● **WORK REQUEST**
Please repeat the records word for word and skip the pictures.

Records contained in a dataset
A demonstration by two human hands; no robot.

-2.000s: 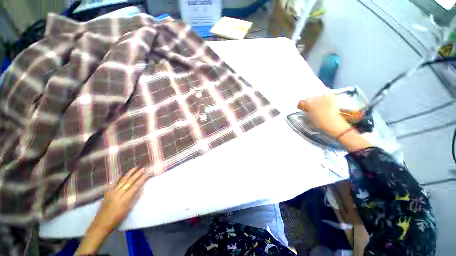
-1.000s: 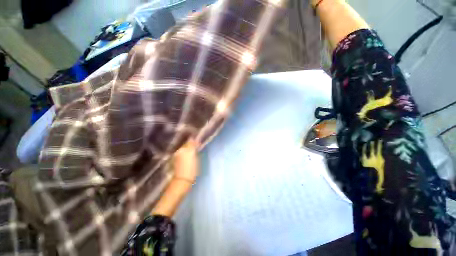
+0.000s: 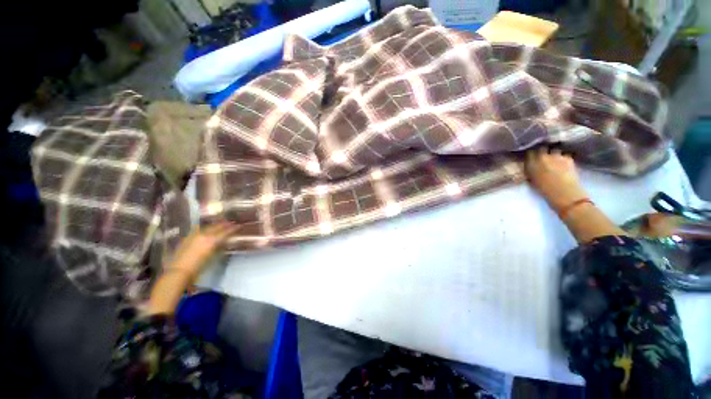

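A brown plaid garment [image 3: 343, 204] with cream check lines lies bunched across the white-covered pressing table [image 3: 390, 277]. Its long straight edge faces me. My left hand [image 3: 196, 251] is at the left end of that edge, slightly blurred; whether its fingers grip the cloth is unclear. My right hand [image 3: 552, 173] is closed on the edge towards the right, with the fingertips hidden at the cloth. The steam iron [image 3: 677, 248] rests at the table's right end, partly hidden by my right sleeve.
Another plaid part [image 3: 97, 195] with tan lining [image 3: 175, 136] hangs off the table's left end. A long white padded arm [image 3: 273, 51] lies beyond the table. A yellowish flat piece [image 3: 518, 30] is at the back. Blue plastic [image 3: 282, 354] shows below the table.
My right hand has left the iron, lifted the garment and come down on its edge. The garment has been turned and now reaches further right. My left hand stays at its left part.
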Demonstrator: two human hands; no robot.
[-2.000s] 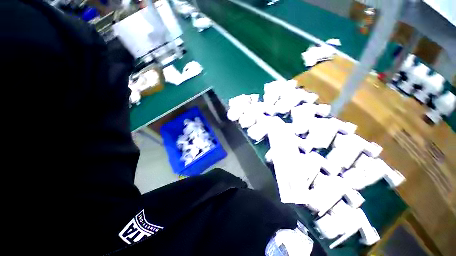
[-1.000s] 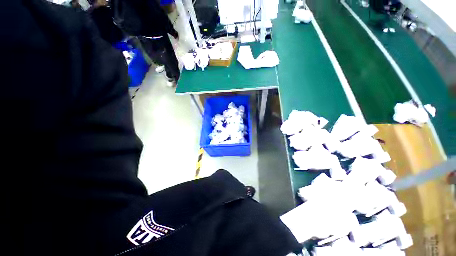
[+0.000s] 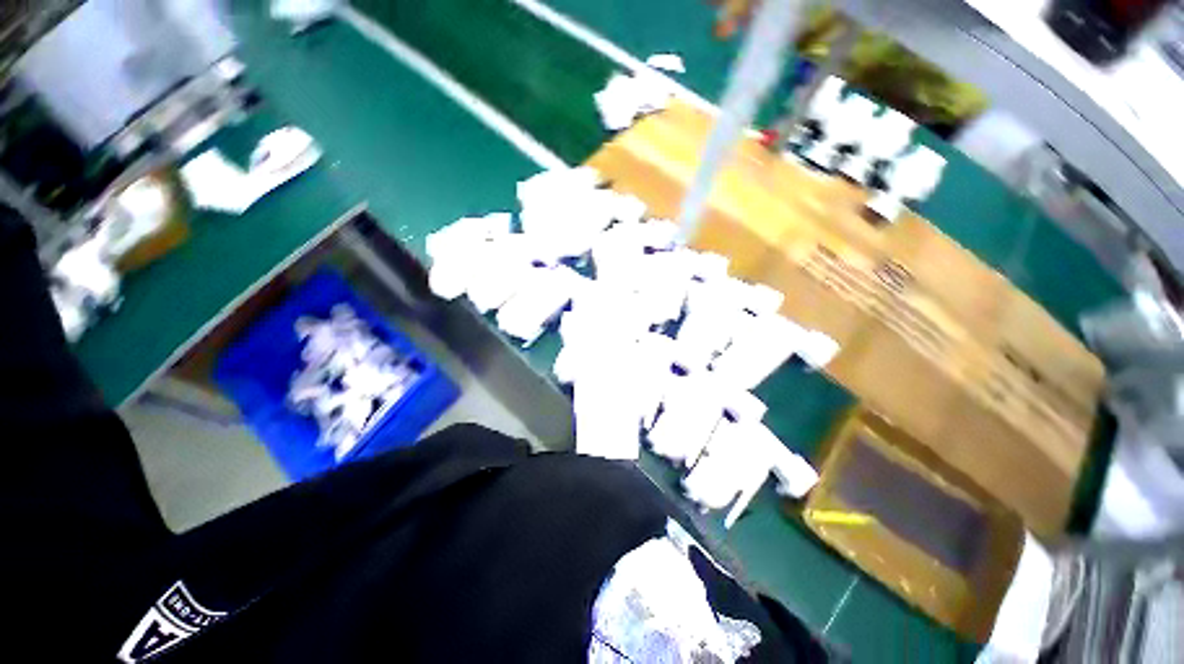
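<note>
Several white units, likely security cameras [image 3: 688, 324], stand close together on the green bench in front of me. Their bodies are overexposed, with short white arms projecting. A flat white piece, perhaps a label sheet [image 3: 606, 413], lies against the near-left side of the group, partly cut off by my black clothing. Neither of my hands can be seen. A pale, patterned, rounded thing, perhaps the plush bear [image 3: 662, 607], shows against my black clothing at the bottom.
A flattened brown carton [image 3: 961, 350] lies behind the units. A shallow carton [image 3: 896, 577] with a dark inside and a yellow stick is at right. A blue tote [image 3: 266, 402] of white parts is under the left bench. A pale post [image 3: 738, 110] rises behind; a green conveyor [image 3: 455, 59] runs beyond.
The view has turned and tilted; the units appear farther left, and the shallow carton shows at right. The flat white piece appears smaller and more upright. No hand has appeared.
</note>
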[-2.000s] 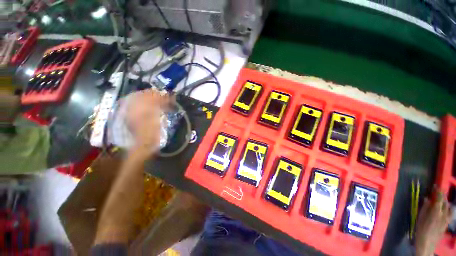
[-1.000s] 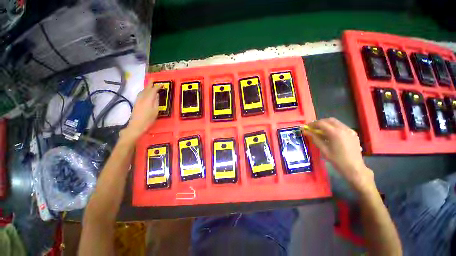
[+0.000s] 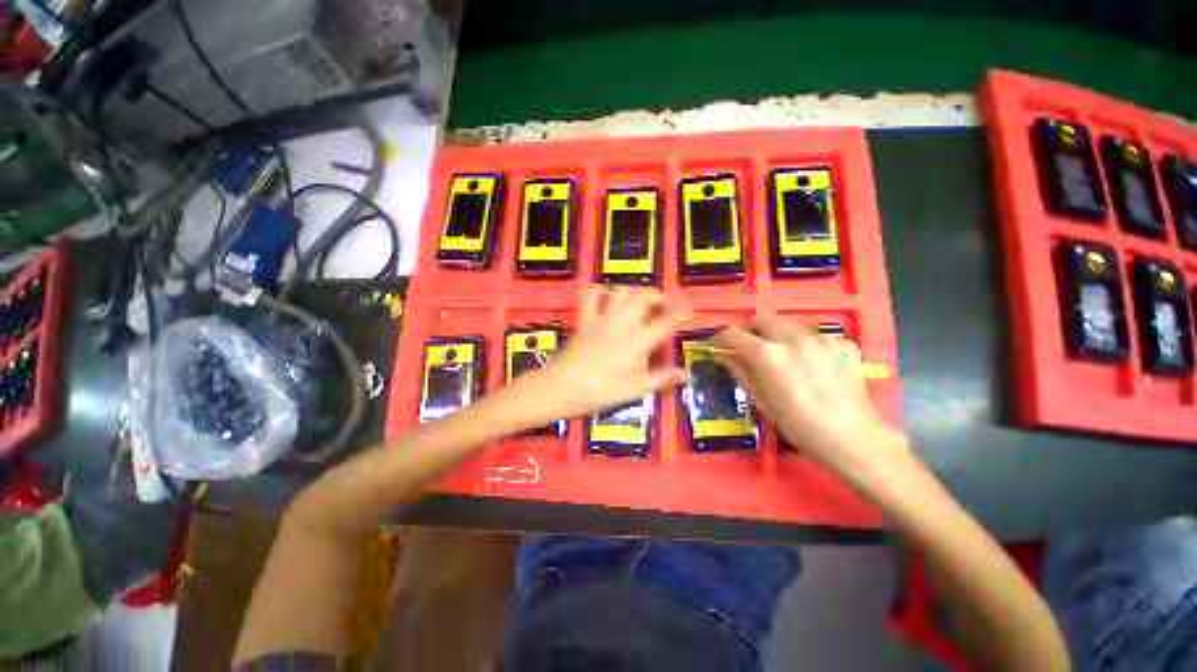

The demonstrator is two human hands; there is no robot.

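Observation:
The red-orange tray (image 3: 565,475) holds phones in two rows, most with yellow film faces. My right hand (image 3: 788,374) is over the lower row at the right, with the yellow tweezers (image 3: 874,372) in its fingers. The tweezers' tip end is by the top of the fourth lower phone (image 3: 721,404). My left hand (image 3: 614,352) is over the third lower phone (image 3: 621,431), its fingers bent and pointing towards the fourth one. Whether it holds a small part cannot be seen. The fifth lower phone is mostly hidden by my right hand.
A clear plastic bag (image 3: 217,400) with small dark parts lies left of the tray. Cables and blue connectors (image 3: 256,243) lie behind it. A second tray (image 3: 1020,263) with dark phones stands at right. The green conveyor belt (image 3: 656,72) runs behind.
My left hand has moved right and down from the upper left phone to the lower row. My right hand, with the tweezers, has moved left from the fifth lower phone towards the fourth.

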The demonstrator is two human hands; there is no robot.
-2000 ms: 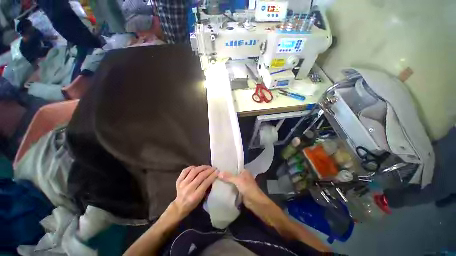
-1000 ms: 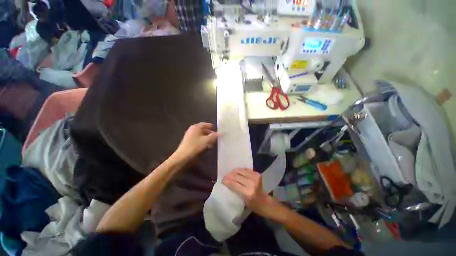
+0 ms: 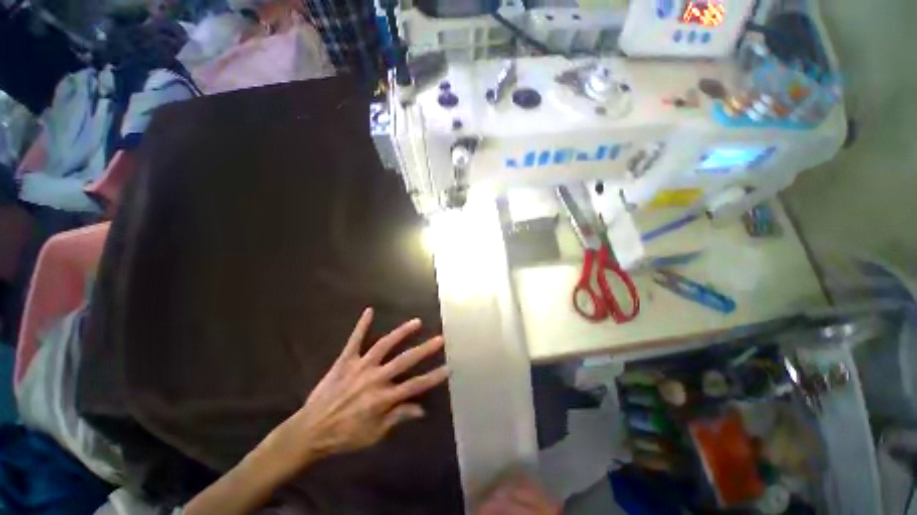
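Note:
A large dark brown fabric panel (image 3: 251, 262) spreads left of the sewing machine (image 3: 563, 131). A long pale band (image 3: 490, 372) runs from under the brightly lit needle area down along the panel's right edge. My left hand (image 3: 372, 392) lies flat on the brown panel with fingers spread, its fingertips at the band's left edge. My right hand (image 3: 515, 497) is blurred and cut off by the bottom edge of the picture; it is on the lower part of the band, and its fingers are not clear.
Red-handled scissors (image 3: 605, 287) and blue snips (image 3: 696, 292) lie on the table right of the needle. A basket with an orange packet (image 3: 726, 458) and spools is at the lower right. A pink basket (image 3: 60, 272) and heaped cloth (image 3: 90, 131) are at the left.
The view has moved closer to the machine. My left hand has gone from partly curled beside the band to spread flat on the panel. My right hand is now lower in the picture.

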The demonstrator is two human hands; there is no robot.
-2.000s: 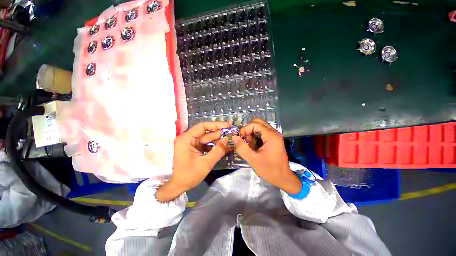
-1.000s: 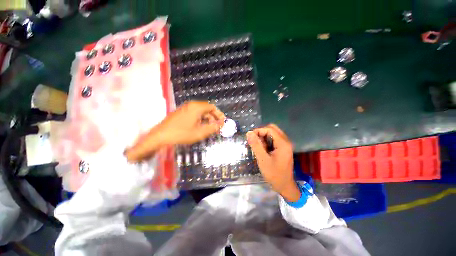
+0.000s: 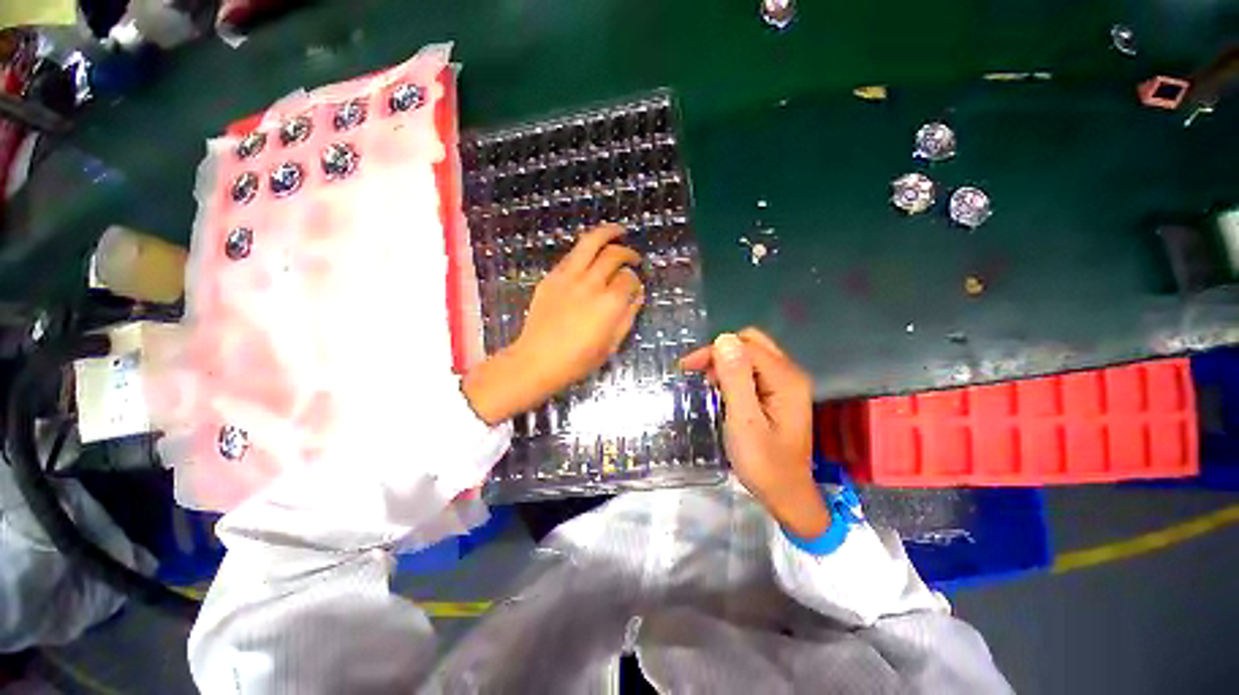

● **RESULT OF THIS EXERCISE**
A demonstration by two human hands; no robot.

-2.000s: 
-1.000s: 
+0.000s: 

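A brown plaid garment [image 3: 343, 204] with cream check lines lies bunched across the white-covered pressing table [image 3: 390, 277]. Its long straight edge faces me. My left hand [image 3: 196, 251] is at the left end of that edge, slightly blurred; whether its fingers grip the cloth is unclear. My right hand [image 3: 552, 173] is closed on the edge towards the right, with the fingertips hidden at the cloth. The steam iron [image 3: 677, 248] rests at the table's right end, partly hidden by my right sleeve.
Another plaid part [image 3: 97, 195] with tan lining [image 3: 175, 136] hangs off the table's left end. A long white padded arm [image 3: 273, 51] lies beyond the table. A yellowish flat piece [image 3: 518, 30] is at the back. Blue plastic [image 3: 282, 354] shows below the table.
My right hand has left the iron, lifted the garment and come down on its edge. The garment has been turned and now reaches further right. My left hand stays at its left part.
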Demonstrator: two human hands; no robot.
[-2.000s] 
[-1.000s] 
[+0.000s] 
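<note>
Several white units, likely security cameras [image 3: 688, 324], stand close together on the green bench in front of me. Their bodies are overexposed, with short white arms projecting. A flat white piece, perhaps a label sheet [image 3: 606, 413], lies against the near-left side of the group, partly cut off by my black clothing. Neither of my hands can be seen. A pale, patterned, rounded thing, perhaps the plush bear [image 3: 662, 607], shows against my black clothing at the bottom.
A flattened brown carton [image 3: 961, 350] lies behind the units. A shallow carton [image 3: 896, 577] with a dark inside and a yellow stick is at right. A blue tote [image 3: 266, 402] of white parts is under the left bench. A pale post [image 3: 738, 110] rises behind; a green conveyor [image 3: 455, 59] runs beyond.
The view has turned and tilted; the units appear farther left, and the shallow carton shows at right. The flat white piece appears smaller and more upright. No hand has appeared.
</note>
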[-2.000s] 
[-1.000s] 
[+0.000s] 

The demonstrator is two human hands; there is no robot.

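Observation:
The red-orange tray (image 3: 565,475) holds phones in two rows, most with yellow film faces. My right hand (image 3: 788,374) is over the lower row at the right, with the yellow tweezers (image 3: 874,372) in its fingers. The tweezers' tip end is by the top of the fourth lower phone (image 3: 721,404). My left hand (image 3: 614,352) is over the third lower phone (image 3: 621,431), its fingers bent and pointing towards the fourth one. Whether it holds a small part cannot be seen. The fifth lower phone is mostly hidden by my right hand.
A clear plastic bag (image 3: 217,400) with small dark parts lies left of the tray. Cables and blue connectors (image 3: 256,243) lie behind it. A second tray (image 3: 1020,263) with dark phones stands at right. The green conveyor belt (image 3: 656,72) runs behind.
My left hand has moved right and down from the upper left phone to the lower row. My right hand, with the tweezers, has moved left from the fifth lower phone towards the fourth.
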
The demonstrator is two human hands; there is no robot.
-2000 ms: 
-1000 ms: 
+0 ms: 
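Note:
A large dark brown fabric panel (image 3: 251, 262) spreads left of the sewing machine (image 3: 563, 131). A long pale band (image 3: 490, 372) runs from under the brightly lit needle area down along the panel's right edge. My left hand (image 3: 372, 392) lies flat on the brown panel with fingers spread, its fingertips at the band's left edge. My right hand (image 3: 515, 497) is blurred and cut off by the bottom edge of the picture; it is on the lower part of the band, and its fingers are not clear.
Red-handled scissors (image 3: 605, 287) and blue snips (image 3: 696, 292) lie on the table right of the needle. A basket with an orange packet (image 3: 726, 458) and spools is at the lower right. A pink basket (image 3: 60, 272) and heaped cloth (image 3: 90, 131) are at the left.
The view has moved closer to the machine. My left hand has gone from partly curled beside the band to spread flat on the panel. My right hand is now lower in the picture.
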
The demonstrator is two human hands; there is no robot.
-2.000s: 
-1.000s: 
+0.000s: 

Nothing else is left to add to this answer.